Bracy, who on Saturday shared a moving tribute to Jack, remembers first crossing paths with him when he was still a student at St. Joe’s. As for me, I became aware of Jack several years earlier — Jan. 6, 1990, to be exact, at halftime of a Loyola Marymount-LaSalle game in the old Civic Center. Marymount, which played at a blistering pace and was keyed by two Philly kids, Bo Kimble and Hank Gathers, outlasted the Lionel Simmons-led Explorers, 121-116. Definitely VGH, though in retrospect it was a game with tragic overtones; Gathers died of a heart ailment two months later, during a West Coast Conference Tournament game.

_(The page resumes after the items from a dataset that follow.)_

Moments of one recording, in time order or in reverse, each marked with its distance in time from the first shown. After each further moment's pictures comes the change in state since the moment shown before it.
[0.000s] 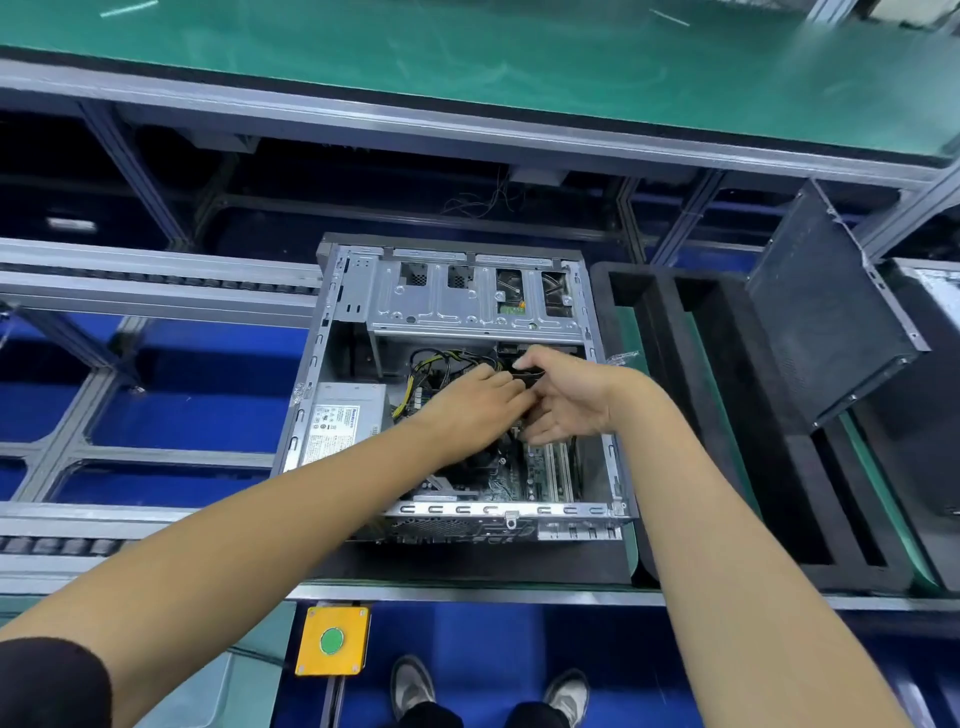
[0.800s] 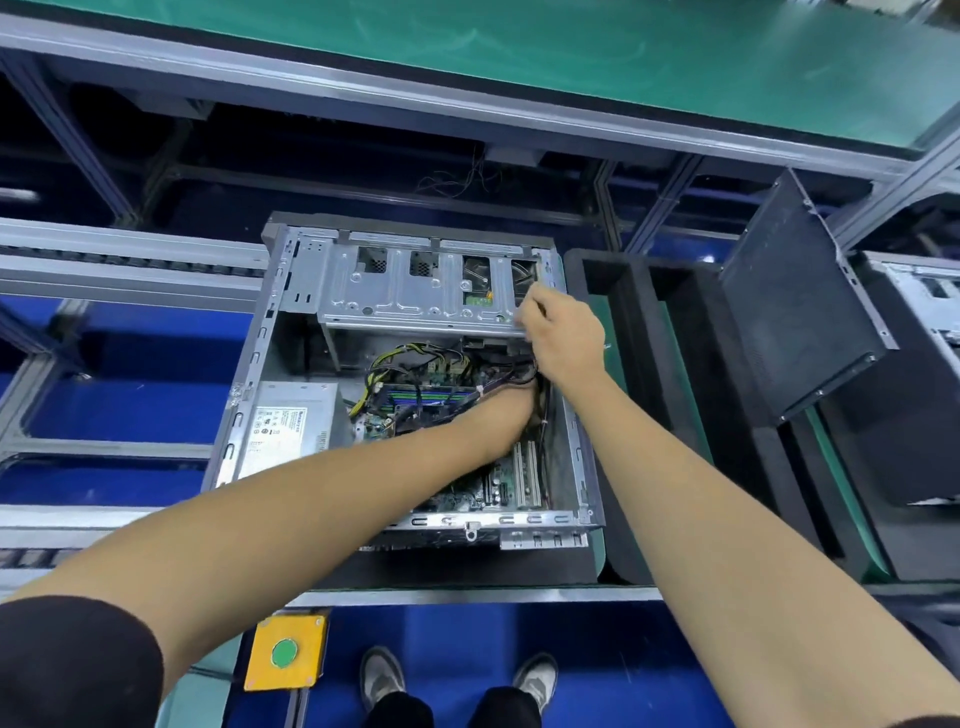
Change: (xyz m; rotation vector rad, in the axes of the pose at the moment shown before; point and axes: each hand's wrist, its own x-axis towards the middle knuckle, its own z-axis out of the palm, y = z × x) left_hand 0.082 0.054 0.006 -1.563 -0.128 -0.943; right_hand 0.035 -0.009 -0.039 -0.651 1.025 -0.702
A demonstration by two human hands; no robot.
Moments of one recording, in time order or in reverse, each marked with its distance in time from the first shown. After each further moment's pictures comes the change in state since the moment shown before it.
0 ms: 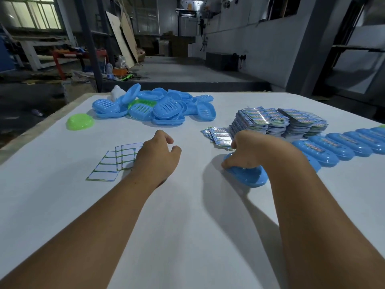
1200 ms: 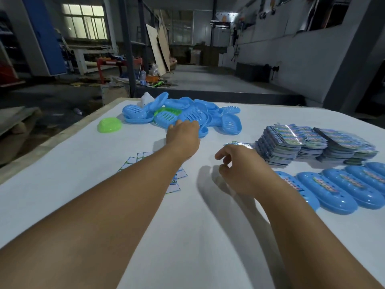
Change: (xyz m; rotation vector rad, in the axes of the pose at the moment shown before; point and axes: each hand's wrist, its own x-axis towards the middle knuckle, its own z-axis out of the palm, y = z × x) left_hand 0.113 0.005 0.028 0.543 0.106 0.207; right_hand 0.029 -0.034 0.040 0.366 0.241 -0.327
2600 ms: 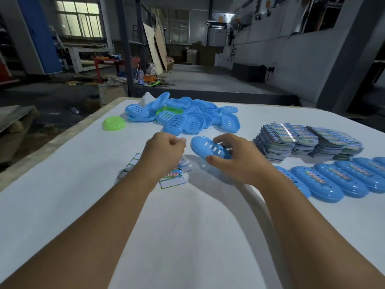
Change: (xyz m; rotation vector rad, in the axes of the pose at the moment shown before) left_hand -0.113 -0.028 -0.076 -0.856 -0.065 -0.387; right_hand -0.002 -0.002 -0.003 0.222 0.032 -0.053
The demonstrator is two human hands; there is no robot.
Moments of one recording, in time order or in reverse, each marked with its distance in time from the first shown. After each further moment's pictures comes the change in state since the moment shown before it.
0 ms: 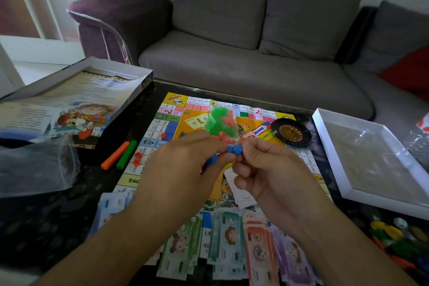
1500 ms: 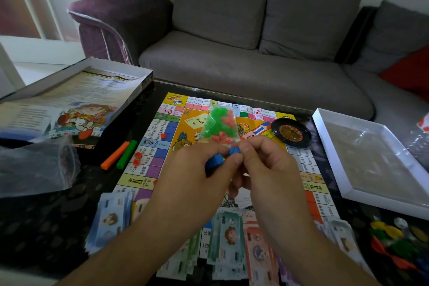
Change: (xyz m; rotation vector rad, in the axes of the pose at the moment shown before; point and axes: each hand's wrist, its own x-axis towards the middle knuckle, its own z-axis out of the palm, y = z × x) left_hand -0.005 0.024 0.009 -0.301 -0.121 -0.406; right_hand -0.007 0.022 0.008 -0.353 0.215 -0.305
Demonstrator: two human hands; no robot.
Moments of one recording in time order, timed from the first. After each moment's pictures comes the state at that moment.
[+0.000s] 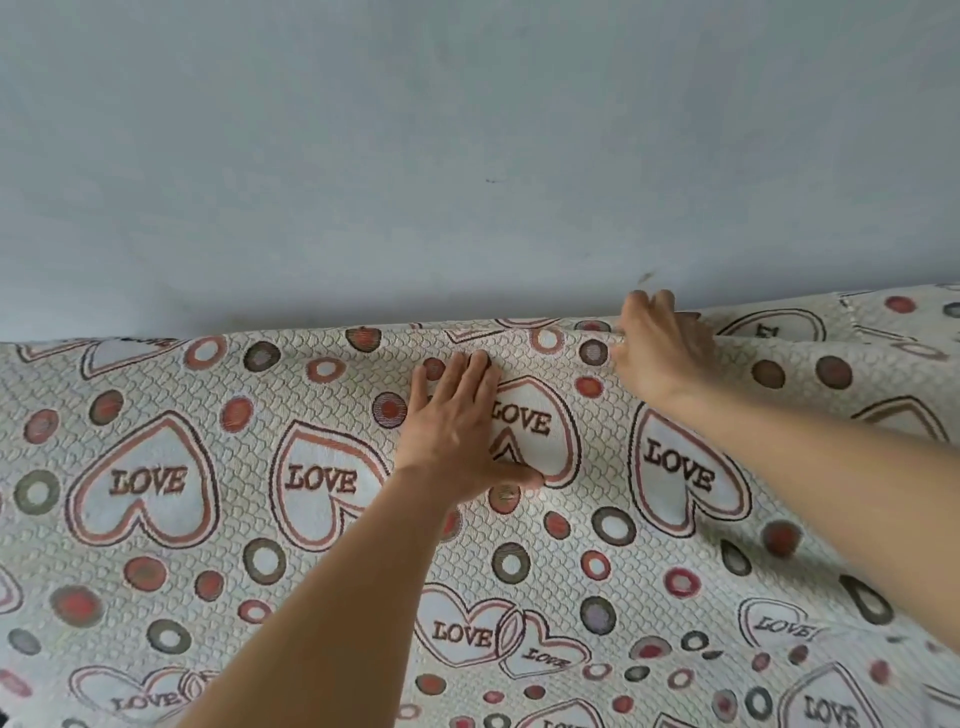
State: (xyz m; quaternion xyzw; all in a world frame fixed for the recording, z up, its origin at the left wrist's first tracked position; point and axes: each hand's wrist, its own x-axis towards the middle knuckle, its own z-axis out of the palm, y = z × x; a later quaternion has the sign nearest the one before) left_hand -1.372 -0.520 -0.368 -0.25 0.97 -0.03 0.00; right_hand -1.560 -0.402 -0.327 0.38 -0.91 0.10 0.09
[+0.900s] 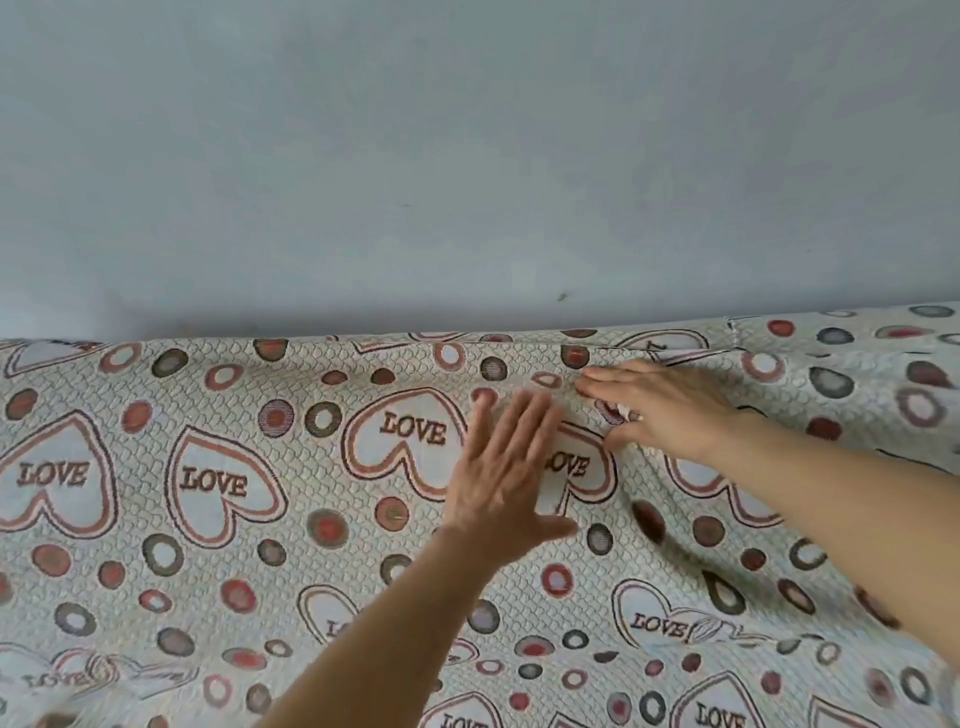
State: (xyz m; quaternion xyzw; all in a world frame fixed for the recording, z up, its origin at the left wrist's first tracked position) left_hand -1.443 -0.380 -0.379 -0.18 0.98 -0.05 -0.06; right_hand -1.646 -0.284 -0.338 0.61 -0.79 -0.05 0.00
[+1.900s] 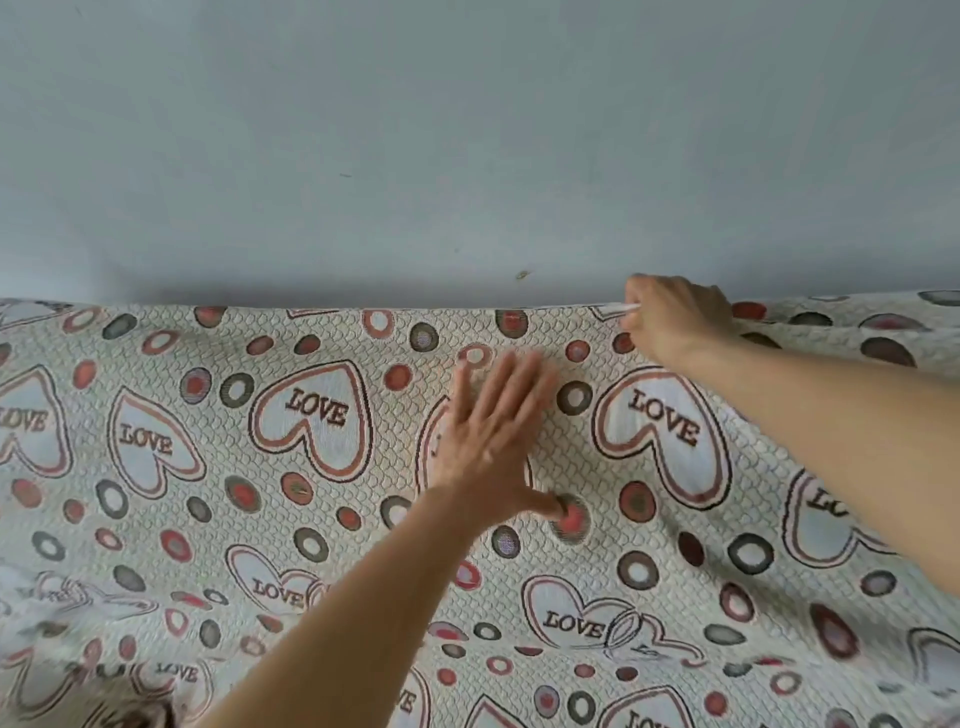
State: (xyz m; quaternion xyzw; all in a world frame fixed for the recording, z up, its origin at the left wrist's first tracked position) left_hand -1.525 -0.329 -0.379 -0.25 0.97 -0.09 -0.03; right_hand -1.749 -0.284 -0.322 0.47 -0.87 0.08 0.07
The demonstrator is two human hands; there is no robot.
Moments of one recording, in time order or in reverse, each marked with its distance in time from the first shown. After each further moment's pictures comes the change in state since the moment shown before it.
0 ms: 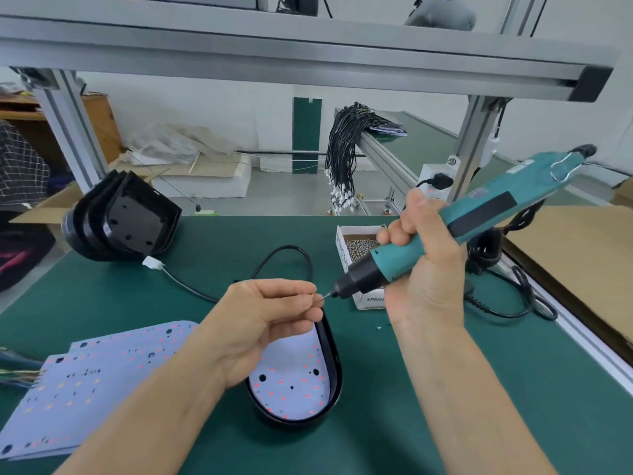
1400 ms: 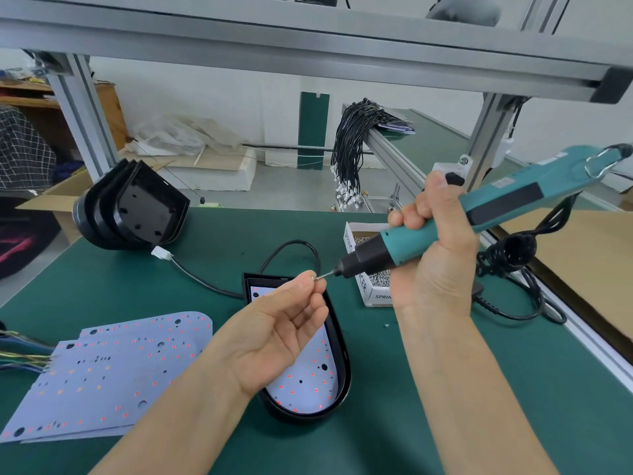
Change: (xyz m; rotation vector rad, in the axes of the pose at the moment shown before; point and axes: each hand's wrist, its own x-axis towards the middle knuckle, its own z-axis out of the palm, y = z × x) left_hand -0.004 -0.010 0.007 -0.537 -0.001 -0.197; right_hand 0.002 0.003 0.014 0.024 0.007 -0.051
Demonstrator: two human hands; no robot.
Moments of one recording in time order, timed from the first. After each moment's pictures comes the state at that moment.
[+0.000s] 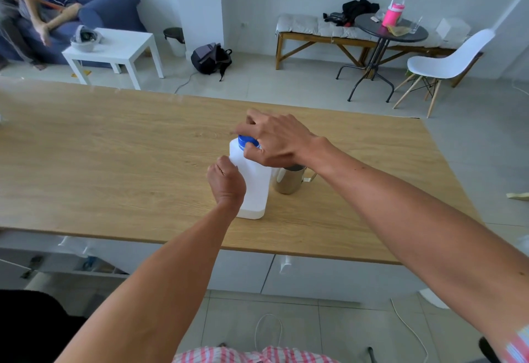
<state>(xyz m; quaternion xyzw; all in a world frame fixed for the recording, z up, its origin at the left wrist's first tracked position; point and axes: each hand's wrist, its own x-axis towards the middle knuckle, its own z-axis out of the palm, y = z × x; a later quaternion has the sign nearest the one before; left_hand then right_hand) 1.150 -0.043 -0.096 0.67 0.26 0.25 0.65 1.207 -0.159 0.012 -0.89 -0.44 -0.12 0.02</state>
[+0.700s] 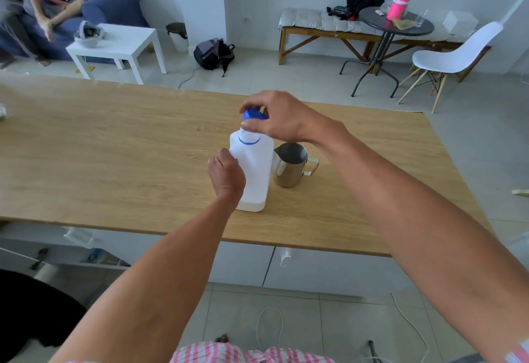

Anyway, they called Jack onto the court to shoot a free throw at halftime for some reason, and I remember him heading out there, quickly and purposefully, grabbing the ball, pausing only momentarily to shoot (and make) his attempt and then returning to press row. He employed the same two-hand set shot he had used at Frankford High School 40 years earlier, and would use for nearly 30 years beyond that night, in those Palestra pickup games. (Yes, he played well into his 80s. And yes, he always jokingly claimed to be the leading scorer in arena history.) But it was his let’s-get-this-over-with bearing that struck me: No, this is not a problem. Nor is it a big deal. I mean, the guy barely broke stride. It was kind of like a walking set shot.

So that was my entree into his world. I got to know him over the years, because everybody did. We became friendly, because he invited that, indeed cultivated that.

It was much the same for Bracy, who continues to cherish those days and nights in the Palestra alongside a guy he so respected. It reached the point, Aaron said, where he talked on the phone with Scheuer “more than anyone else, outside of my family.” 

But in the last six months Bracy could hear the strain in Jack’s voice when they spoke, could feel him slipping away. They last spoke no more than two weeks before his death.

“I knew he wasn’t doing great,” Aaron said, “but I still didn’t expect the suddenness of this.”

One of Jack’s daughters emailed last Monday to let Bracy know that her dad was going into hospice care. And by Friday he was gone.

His obituary noted that he and his wife of 64 years, Jean, had four children in all, as well as eight grandchildren. That he had served in the U.S. Army in Korea. That he had done some coaching, worked in sales, even served as the marketing director for the old Philadelphia Bell of the World Football League back in the day.

But eventually he gravitated to the sportswriting corner of the world. Cleaned it up. Made it a happier place, just by being himself. And those he leaves behind wonder about filling an unfillable hole, about whether things can ever truly be the same again.